Exercise -
All of the data below should be repeated exactly. Pictures should not be included.

___ Stored data ___

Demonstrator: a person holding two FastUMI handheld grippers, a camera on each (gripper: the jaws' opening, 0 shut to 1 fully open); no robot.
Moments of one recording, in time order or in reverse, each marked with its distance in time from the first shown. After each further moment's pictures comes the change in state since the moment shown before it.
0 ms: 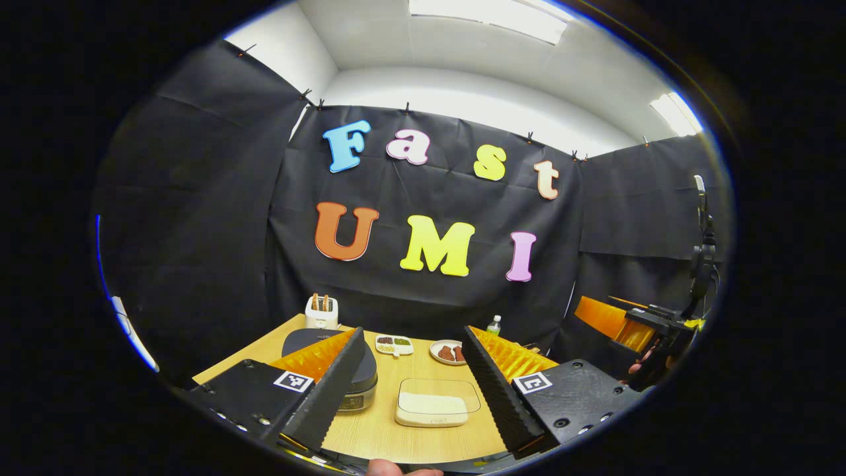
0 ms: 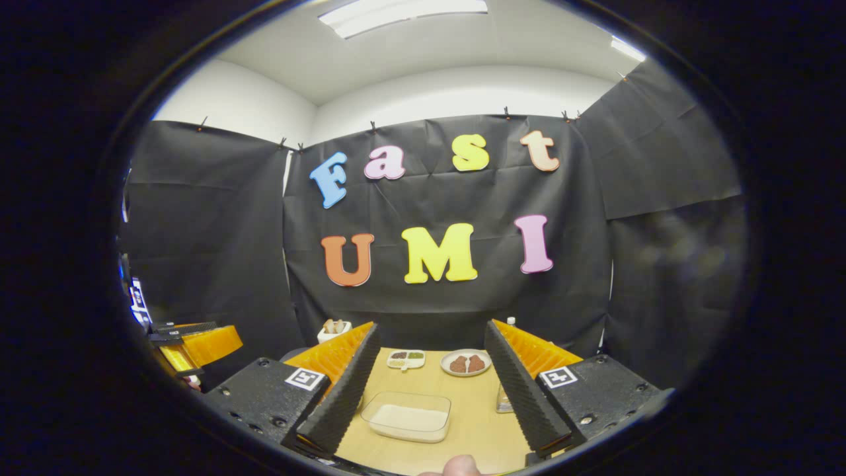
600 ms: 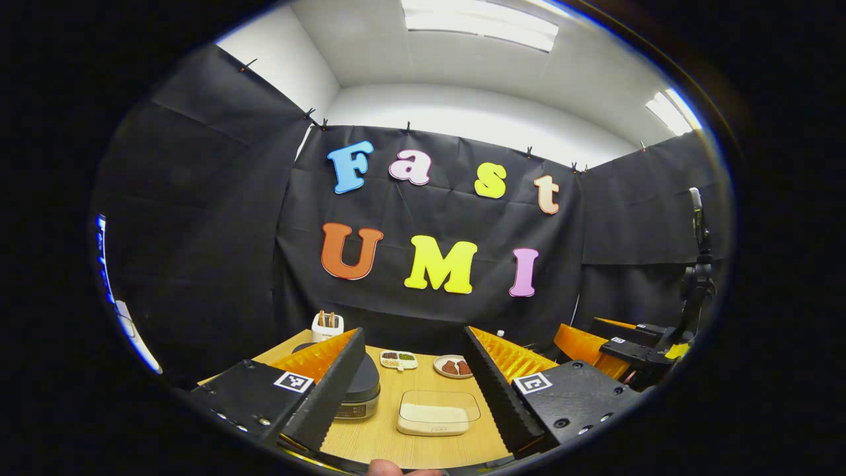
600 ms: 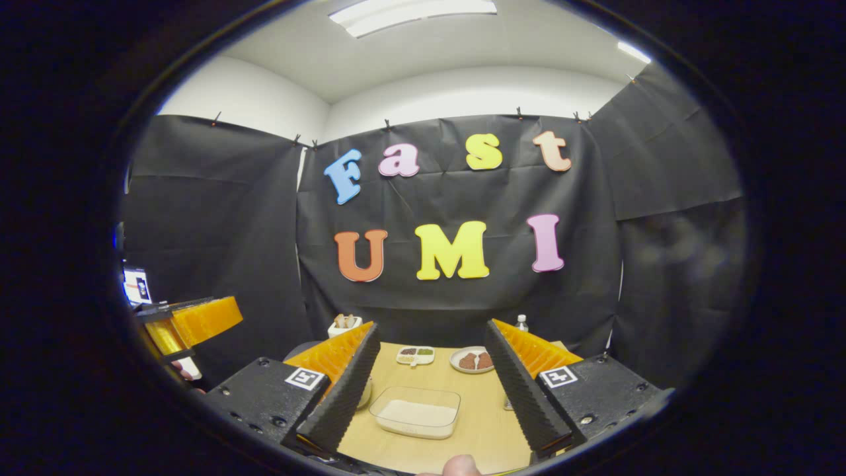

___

Expected output -
Demonstrator: a person holding two FastUMI handheld grippers, a camera on each (gripper: the jaws' opening, 0 shut to 1 fully open); no robot.
Moments of one recording, in time order or in reverse, each marked with its distance in time from the first shown. After each further moment's pictures comes the change in state since the moment shown before it.
0 ms: 
0 ms: 
600 ms: 
600 ms: 

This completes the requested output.